The Plot

This novel is a medieval tale of love, knights, horror, and curses that features several twists and turns along the way. As the story opens, there is to be a wedding between the sickly, young son of Prince Manfred, Conrad, and the lovely Isabella. Isabella’s father, Frederick, has been away at the Crusades. He is presumed to be dead, as is Isabella’s mother. Manfred persuades her guardians to allow her to marry Conrad, who is just 15 years old. It is not a marriage of love.

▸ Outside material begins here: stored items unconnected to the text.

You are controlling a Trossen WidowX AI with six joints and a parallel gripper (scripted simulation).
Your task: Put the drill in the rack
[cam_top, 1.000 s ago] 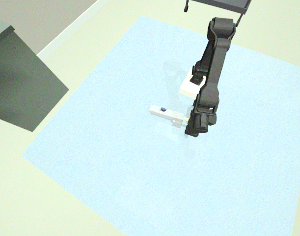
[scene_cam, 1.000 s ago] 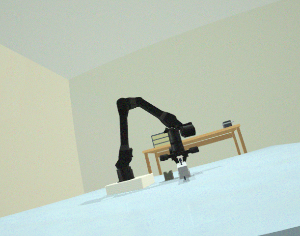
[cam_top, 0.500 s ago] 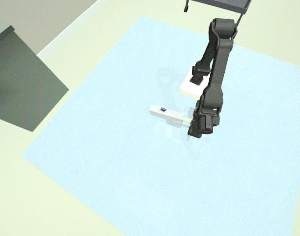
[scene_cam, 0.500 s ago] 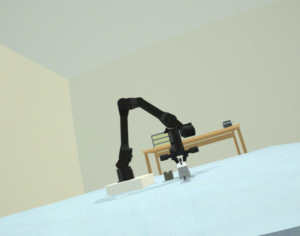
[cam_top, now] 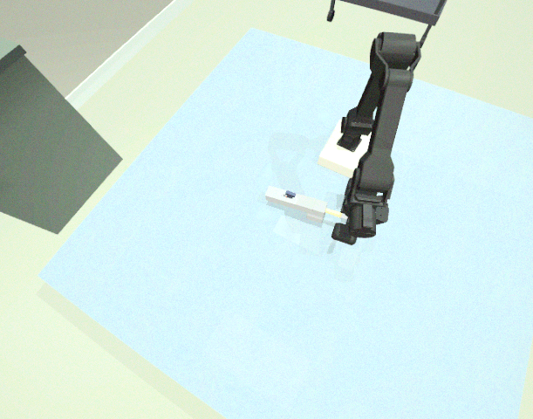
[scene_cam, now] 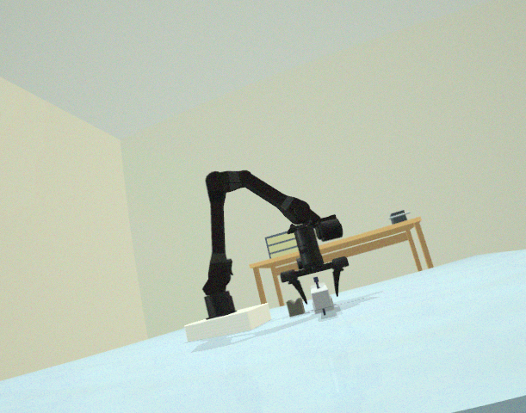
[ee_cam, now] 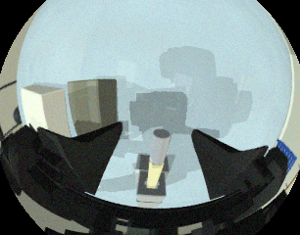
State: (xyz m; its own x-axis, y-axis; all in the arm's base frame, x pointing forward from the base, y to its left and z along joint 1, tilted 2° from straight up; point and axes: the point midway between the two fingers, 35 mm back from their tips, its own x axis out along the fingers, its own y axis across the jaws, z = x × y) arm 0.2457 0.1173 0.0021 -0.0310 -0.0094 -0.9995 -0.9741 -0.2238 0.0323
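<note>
The pale drill lies 10 mm ahead of my gripper tip, 50 mm to the right of it and 30 mm above it. Round my gripper tip: small grey-brown rack: 80 mm behind; then small dark key: 40 mm ahead, 170 mm to the right, 30 mm above.
</note>
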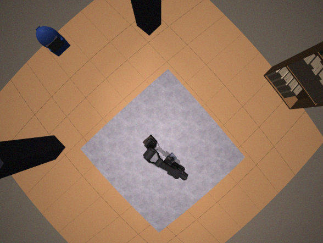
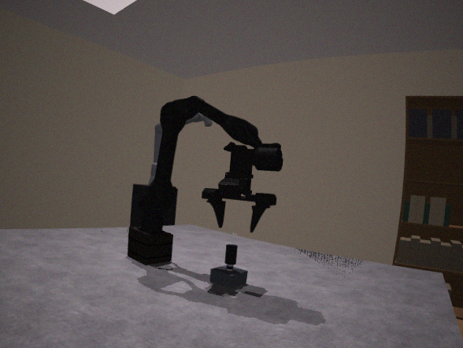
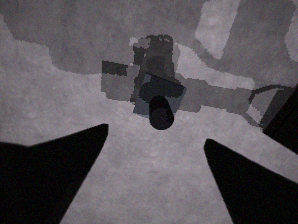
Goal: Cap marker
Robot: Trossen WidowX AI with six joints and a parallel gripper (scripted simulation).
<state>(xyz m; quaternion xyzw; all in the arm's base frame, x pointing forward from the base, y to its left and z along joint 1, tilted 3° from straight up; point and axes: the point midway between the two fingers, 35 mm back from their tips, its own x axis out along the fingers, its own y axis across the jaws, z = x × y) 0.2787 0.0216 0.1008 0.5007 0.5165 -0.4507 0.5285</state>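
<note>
Now: the dark marker cap 7 cm below my gripper tip. From my gripper tip the other things lie so: grey holder block 13 cm below.
</note>
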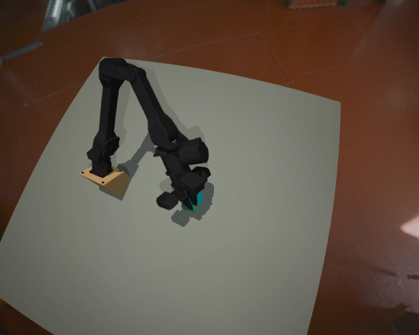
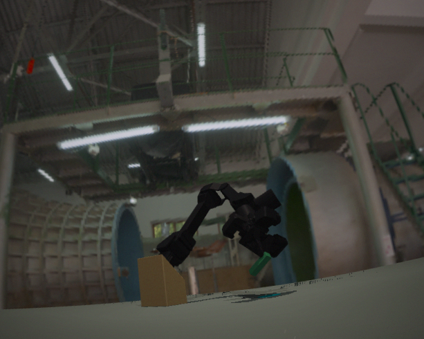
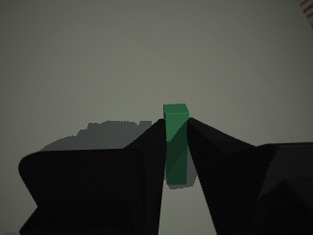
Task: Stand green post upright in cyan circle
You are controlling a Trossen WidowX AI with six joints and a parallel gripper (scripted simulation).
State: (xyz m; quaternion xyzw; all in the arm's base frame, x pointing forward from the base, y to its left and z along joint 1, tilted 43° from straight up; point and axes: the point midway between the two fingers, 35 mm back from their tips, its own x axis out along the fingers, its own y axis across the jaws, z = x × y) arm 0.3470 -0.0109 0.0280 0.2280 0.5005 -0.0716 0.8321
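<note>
Now: gripper tip 100 mm above the cyan circle, 50 mm to the right of it and 30 mm past it. From my gripper tip the other things lie so: green post 20 mm behind, 10 mm below.
</note>
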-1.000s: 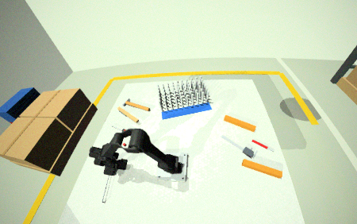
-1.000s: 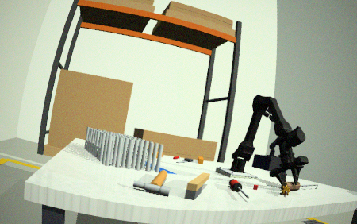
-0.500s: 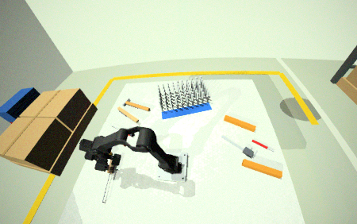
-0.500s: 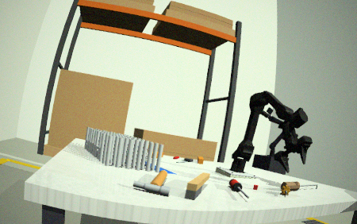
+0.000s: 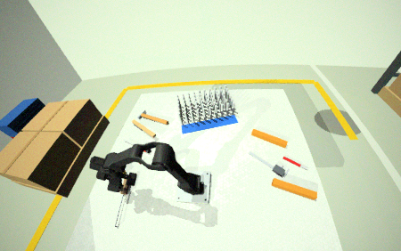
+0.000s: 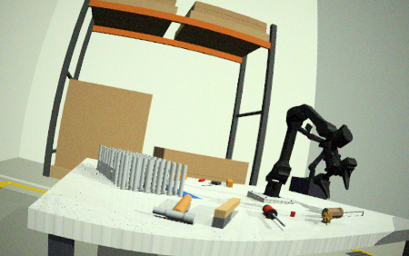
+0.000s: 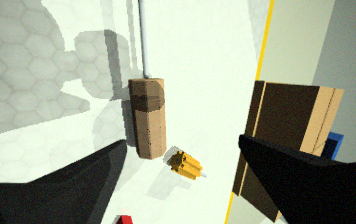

On the morning of the wedding, a servant finds the crushed body of Conrad under a plumed helmet large enough to fit a giant. This horrifying, inciting event sets up the action to follow.

The Curse

There is an ancient prophesy regarding Manfred’s family. It is cryptic, and no one really understands it. It says, the castle ‘should pass from the present family, whenever the real owner should be grown too large to inhabit it.’ Everyone in the kingdom sort of waits to see what will unfold for the prince and his family.

A Twist of Events

Everyone returns to the castle, and then, in a strange turn of events, Manfred convinces Frederic to give him Isabella in exchange for Matilda. It seems that both Manfred and Frederic care more about their own selfish desires than their daughters. At any rate, Hippolita visits Jerome, begging for his help. Then Frederic, driven by the desire for Matilda, seeks Hippolita to convince her to accept the divorce. Instead of finding Hippolita, he finds the ghost who has been haunting the castle. The ghost is dressed as a knight, but his face is a ghastly skull. Frederic is terrified, and the ghost tells him to ‘forget Matilda.’ Frederic follows his advice in fear of his own life.

The Tragedy

Again, Manfred cannot find Isabella, and when he learns that Theodore has escaped, he assumes that Theodore and Isabella have eloped. Manfred races to the church and rashly stabs across the altar, mortally wounding Matilda, who has met Theodore with the intent of marrying him. Manfred is horrified to find that he has stabbed his own daughter. As she is dying, Matilda asks to be returned to the castle so she may be near Hippolita. Theodore is beside himself with grief and begs to be married, anyway, but Matilda dies before the vows can be said.

The Whole Story

It is here that Manfred reveals the source of the curse. Manfred’s own grandfather, Ricardo, was in the service of Prince Alfonso, and he poisoned him. Ricardo fixed Alfonso’s will to state that he would be the next prince. Manfred was well aware of this history. As it turns out, Theodore is the descendant of Alfonso. He is the true owner and ruler of the castle. Theodore is deeply grieved over Matilda’s death, but he eventually marries Isabella because she knew Matilda and can understand his grief. Manfred and Hippolita give up the castle to Theodore and join the service of the church.


This is one wild tale, but it has some problems. Although the story has some elements of a strong novel, there are definite inconsistencies and holes in the plot. For instance, we never learn when Theodore first hears about Matilda and how he falls in love with her. We really don’t learn enough about the giant ghost or how he moves the helmet from the temple. There is a great deal of action in this story but little plot or character development. Just as we begin to get to know a character, the plot zooms us ahead to another tragic portion of the story.

Although the story keeps our attention, many of its characters are not fully developed. However, for an early Gothic story, the novel starts the beginning of a trend that was more fully realized in the 19th century.